→ Records from a collection:
※ ※ ※

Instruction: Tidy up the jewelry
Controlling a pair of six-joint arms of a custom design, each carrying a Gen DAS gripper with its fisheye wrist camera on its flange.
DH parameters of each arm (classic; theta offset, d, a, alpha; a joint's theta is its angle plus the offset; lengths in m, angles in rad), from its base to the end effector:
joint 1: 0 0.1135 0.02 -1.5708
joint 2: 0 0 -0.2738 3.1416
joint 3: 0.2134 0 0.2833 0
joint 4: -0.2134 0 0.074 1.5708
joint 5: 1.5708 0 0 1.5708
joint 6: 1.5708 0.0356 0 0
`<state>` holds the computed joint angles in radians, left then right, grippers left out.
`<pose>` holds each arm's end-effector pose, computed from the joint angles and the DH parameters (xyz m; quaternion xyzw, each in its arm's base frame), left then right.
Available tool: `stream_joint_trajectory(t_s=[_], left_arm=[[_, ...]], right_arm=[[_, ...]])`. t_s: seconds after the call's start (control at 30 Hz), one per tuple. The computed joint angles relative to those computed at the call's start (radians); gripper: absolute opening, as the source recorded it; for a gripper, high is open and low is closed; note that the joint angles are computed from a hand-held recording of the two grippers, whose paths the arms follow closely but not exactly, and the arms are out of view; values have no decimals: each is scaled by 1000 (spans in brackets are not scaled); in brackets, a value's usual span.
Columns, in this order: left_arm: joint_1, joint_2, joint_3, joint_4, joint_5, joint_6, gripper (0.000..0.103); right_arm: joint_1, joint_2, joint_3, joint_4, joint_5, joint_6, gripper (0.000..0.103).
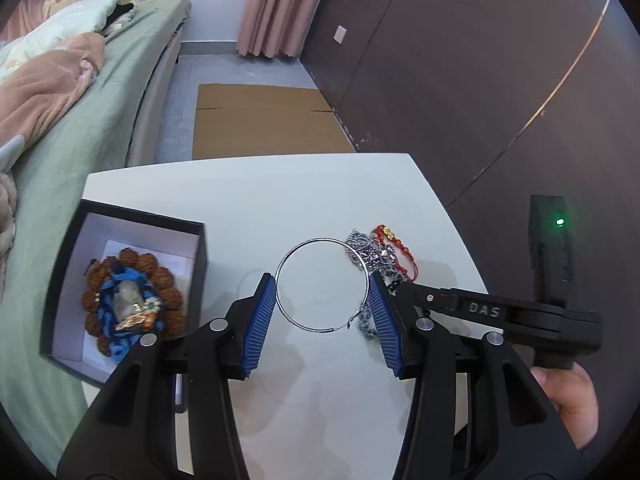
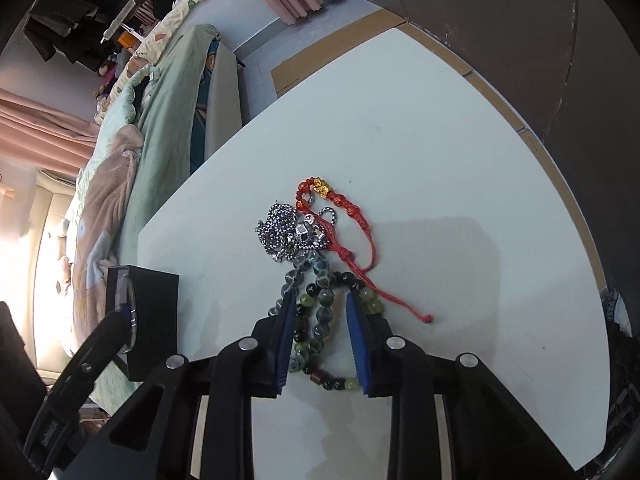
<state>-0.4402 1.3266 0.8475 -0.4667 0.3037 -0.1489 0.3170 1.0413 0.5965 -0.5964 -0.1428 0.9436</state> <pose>0.2581 -0.1333 0.2172 0.1825 0.9239 -0.2260 0.2490 0.2005 0.0711 0.1906 0.2789 0.9216 0.2095 0.1703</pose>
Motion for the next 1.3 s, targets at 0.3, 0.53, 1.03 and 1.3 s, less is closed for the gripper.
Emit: stream_joint_trajectory(t_s=[0.3,0.53,1.03,1.3], left_arm=[[128,-83,-18,-58,69,51,48],[259,-103,-7,-102,124,97,49],[460,-86,40,-141,197,174,85],[557,-69,72,-151,242,184,91]], right_arm=[[67,-45,18,10,77,15,8],[161,-129,57,20,157,58,8],[375,-53,239,130,294,60,8],[405,133,415,157,273,-16,8]])
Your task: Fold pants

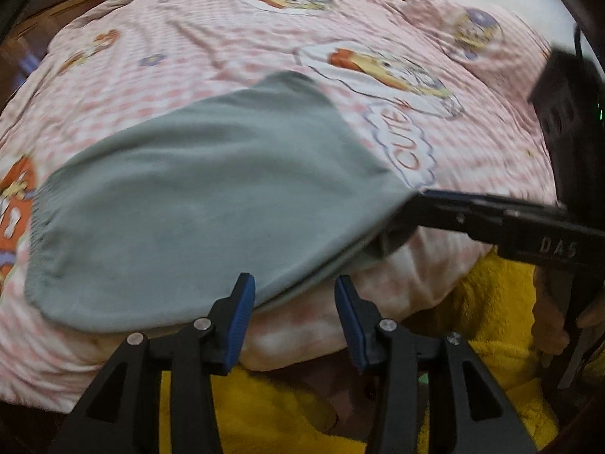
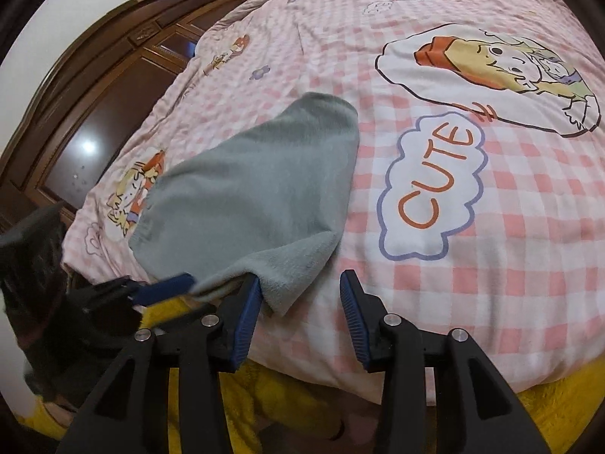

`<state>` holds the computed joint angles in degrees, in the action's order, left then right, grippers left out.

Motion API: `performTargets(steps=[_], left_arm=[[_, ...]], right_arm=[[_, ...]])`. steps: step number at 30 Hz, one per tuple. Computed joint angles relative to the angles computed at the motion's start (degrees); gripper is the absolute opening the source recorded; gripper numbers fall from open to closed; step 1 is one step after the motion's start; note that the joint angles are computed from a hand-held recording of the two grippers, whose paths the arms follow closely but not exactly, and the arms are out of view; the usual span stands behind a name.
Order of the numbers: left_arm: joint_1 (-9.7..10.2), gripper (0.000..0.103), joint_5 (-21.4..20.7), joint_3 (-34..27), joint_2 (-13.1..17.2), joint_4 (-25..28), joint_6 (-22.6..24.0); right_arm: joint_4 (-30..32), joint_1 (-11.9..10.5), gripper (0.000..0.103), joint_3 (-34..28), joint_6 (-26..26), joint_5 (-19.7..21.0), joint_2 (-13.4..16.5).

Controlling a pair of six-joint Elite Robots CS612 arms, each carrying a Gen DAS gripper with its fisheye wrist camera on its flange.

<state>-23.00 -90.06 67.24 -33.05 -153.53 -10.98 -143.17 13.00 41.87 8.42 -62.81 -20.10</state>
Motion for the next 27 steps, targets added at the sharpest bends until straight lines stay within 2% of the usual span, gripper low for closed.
performTargets(steps=[2,7,12,15,20,23,27], left_arm=[[-0.29,0.046,1.1,-1.2,0.8,0.0,1.4],[-0.08,0.046,1.5,-3.9,2.2,-0.3,0.6],[0.57,0.046,-1.0,-4.3,2.4,-1.4,0.1],[0.88,0.046,-1.8,-4.1,2.3,-1.3,-0.2],[1.07,0.045,-1.5,-3.4,2.1,-2.3,-1.4],[1.6,0.045,-3.2,-3.3,2.0,-2.7,-3.0],[1.88,0.045,-4.5,-2.4,1.5,-3.6,-4.0]], right_arm=[[-0.3,0.0,0.043,0.2,-0.2,-0.5,-0.1],[-0.7,0.3,0.043,1.2,-1.3,-2.1,-0.8],[2.0,0.8,0.043,2.0,-5.1,-2.2,-1.4],[3.0,1.7,0.043,1.2,-6.7,-5.4,-0.9],[-0.1,2.5,0.043,0.5,-5.5,-9.7,-0.1],[-2.0,3.0,0.043,-0.5,-4.6,-12.7,0.6],[-0.7,3.6,0.043,-2.1,-4.1,-17.1,1.4]])
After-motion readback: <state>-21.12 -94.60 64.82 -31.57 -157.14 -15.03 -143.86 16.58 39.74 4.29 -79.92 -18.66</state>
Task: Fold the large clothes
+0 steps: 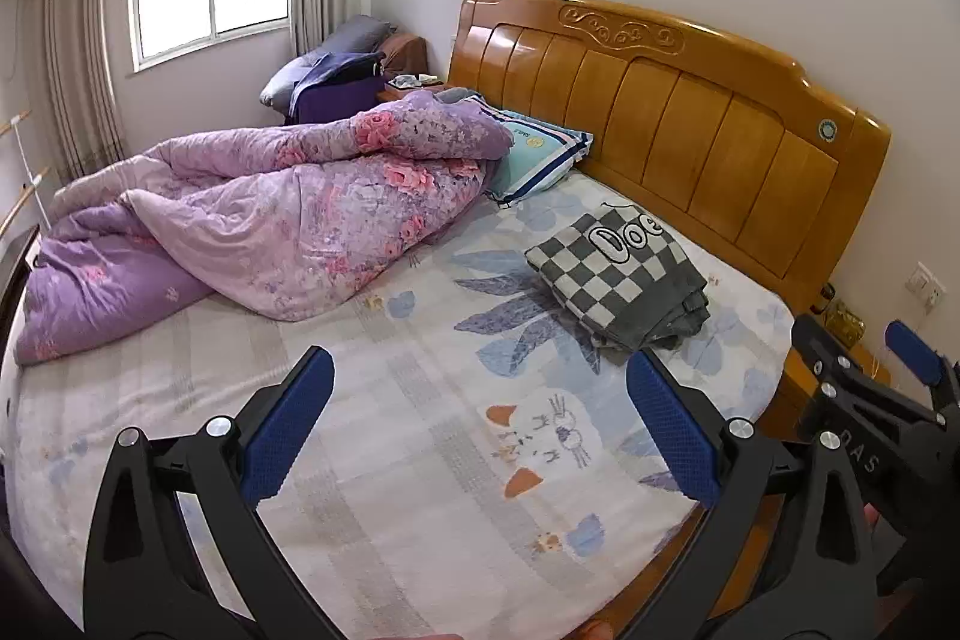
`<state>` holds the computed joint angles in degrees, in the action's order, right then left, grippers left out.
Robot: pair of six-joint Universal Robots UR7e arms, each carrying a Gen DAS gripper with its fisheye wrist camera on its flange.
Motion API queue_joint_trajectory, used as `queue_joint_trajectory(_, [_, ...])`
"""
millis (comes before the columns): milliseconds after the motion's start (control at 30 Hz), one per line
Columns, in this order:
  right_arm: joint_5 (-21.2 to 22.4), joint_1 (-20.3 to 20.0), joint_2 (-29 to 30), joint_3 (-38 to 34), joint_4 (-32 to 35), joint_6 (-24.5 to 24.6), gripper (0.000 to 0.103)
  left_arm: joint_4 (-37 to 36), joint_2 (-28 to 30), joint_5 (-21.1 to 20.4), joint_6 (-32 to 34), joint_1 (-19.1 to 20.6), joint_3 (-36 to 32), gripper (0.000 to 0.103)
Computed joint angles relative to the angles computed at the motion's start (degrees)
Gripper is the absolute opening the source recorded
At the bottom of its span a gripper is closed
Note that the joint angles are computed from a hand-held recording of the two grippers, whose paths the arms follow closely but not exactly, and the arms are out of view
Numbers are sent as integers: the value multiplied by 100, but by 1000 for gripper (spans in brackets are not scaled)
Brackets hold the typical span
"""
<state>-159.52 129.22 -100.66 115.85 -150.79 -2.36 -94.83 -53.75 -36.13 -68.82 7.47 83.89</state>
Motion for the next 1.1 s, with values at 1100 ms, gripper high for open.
queue_joint_trajectory(1100, [220, -115, 67, -76, -292, -140, 95, -116, 94, -386, 13, 156, -3, 98])
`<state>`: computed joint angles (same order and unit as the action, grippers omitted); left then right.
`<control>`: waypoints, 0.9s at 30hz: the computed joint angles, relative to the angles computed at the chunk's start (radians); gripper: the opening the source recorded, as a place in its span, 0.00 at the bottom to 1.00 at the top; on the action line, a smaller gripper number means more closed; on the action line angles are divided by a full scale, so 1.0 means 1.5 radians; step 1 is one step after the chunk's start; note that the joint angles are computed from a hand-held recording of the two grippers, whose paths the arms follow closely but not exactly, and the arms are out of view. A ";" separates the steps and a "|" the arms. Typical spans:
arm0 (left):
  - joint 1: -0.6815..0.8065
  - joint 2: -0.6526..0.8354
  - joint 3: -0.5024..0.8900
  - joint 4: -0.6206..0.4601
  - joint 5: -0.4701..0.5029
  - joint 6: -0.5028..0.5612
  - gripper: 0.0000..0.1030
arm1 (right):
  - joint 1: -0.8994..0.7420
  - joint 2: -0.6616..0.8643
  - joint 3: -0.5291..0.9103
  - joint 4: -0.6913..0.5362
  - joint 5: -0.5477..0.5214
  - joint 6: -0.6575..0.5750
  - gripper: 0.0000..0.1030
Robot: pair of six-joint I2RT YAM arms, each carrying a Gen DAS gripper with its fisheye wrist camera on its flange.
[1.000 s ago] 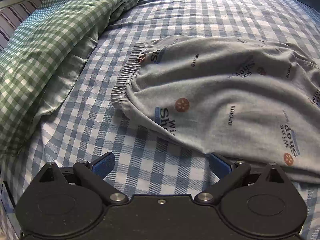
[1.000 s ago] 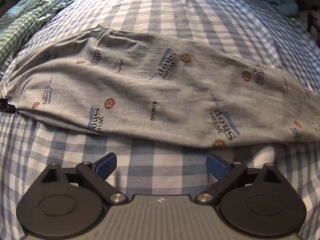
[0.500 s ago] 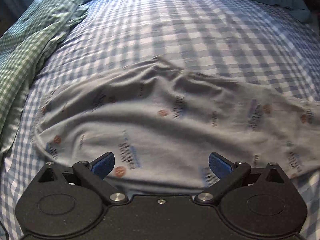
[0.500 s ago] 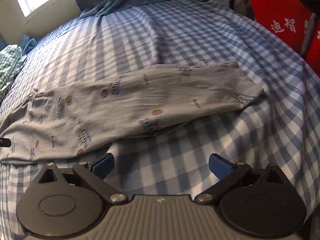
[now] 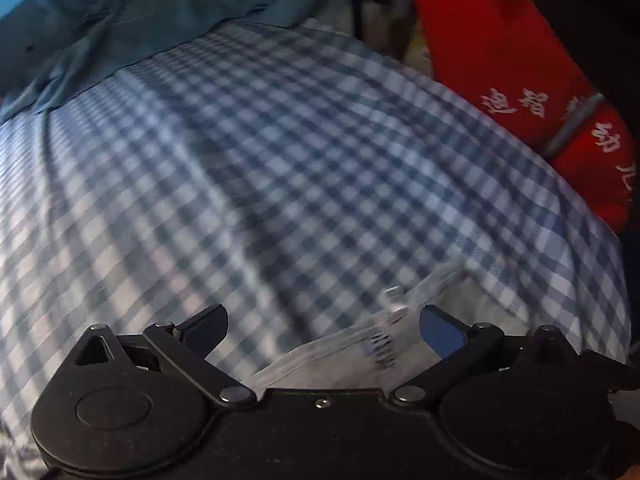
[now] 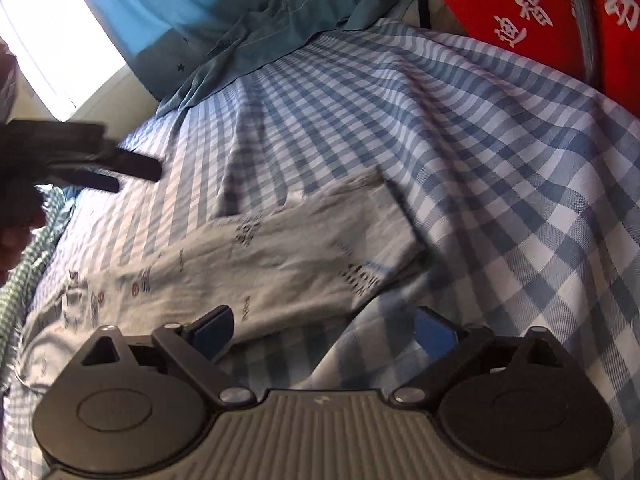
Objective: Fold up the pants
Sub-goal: 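Move both grippers toward the leg cuffs of the grey pants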
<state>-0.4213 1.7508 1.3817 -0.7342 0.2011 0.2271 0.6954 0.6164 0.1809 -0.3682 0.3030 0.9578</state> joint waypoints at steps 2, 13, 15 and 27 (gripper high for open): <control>-0.042 0.061 0.051 -0.010 0.007 0.009 0.94 | -0.044 -0.024 -0.014 0.003 -0.028 -0.012 0.87; -0.109 0.303 0.302 -0.167 0.041 0.090 0.56 | -0.113 -0.120 -0.031 -0.048 -0.049 -0.022 0.48; -0.111 0.314 0.313 -0.181 0.040 0.087 0.55 | -0.142 -0.115 -0.046 -0.023 -0.086 -0.014 0.49; -0.137 0.345 0.364 -0.220 -0.015 0.051 0.54 | -0.163 -0.054 -0.063 0.068 -0.072 0.016 0.28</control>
<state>-0.6262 2.2690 1.9280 -1.0646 0.1789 0.3042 0.4503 0.5353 0.0870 -0.2657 0.1945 0.9818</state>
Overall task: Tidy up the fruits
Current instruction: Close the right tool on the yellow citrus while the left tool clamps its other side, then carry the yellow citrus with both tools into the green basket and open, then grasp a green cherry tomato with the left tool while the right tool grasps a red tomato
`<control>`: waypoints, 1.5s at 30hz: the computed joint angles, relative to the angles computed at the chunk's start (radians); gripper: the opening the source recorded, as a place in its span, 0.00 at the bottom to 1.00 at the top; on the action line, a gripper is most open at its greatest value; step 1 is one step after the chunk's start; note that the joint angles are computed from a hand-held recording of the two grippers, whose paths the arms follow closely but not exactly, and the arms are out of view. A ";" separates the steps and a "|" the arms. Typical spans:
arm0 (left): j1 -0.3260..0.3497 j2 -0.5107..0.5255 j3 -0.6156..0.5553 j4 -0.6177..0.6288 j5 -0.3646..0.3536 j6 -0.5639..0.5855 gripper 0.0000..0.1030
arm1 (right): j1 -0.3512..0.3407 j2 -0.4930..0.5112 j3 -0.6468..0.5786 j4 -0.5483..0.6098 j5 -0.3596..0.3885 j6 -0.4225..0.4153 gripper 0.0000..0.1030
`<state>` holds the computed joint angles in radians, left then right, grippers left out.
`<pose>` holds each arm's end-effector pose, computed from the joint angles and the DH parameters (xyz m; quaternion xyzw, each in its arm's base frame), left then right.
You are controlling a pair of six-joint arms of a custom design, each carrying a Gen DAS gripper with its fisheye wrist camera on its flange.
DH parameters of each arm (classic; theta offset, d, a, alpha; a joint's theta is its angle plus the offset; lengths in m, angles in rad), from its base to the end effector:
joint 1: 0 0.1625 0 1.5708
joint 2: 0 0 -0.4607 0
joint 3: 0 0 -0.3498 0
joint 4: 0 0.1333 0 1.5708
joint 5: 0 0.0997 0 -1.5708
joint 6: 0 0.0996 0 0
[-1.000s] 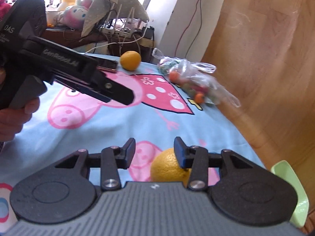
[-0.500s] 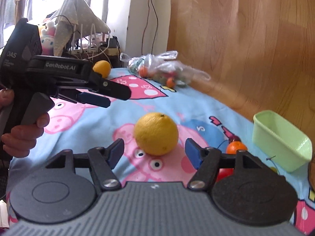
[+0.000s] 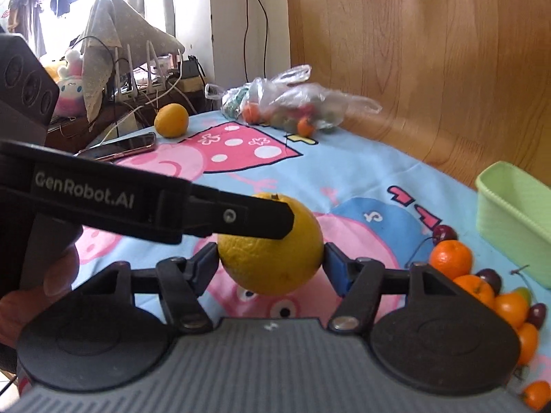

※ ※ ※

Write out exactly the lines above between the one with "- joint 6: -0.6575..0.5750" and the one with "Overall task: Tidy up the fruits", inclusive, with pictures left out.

  - joint 6: -0.6575..0.5750
  - gripper: 0.0000..0.1030
Robot: pair of six-joint I2RT YAM arms, each carrying a Gen DAS gripper with its fisheye wrist camera on its flange.
[1.000 s ago] 
[1.000 s ago] 
[0.500 s ago] 
[0.500 s ago] 
[now] 
[now] 
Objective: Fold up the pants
Sub-goal: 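Move both grippers toward the leg cuffs of the grey pants
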<state>-0.4213 1.7508 1.3817 -0.7342 0.2011 0.2271 0.6954 0.6164 0.1809 -0.3682 0.3030 0.9578</state> joint waypoints at steps 2, 13, 15 and 27 (gripper high for open): <control>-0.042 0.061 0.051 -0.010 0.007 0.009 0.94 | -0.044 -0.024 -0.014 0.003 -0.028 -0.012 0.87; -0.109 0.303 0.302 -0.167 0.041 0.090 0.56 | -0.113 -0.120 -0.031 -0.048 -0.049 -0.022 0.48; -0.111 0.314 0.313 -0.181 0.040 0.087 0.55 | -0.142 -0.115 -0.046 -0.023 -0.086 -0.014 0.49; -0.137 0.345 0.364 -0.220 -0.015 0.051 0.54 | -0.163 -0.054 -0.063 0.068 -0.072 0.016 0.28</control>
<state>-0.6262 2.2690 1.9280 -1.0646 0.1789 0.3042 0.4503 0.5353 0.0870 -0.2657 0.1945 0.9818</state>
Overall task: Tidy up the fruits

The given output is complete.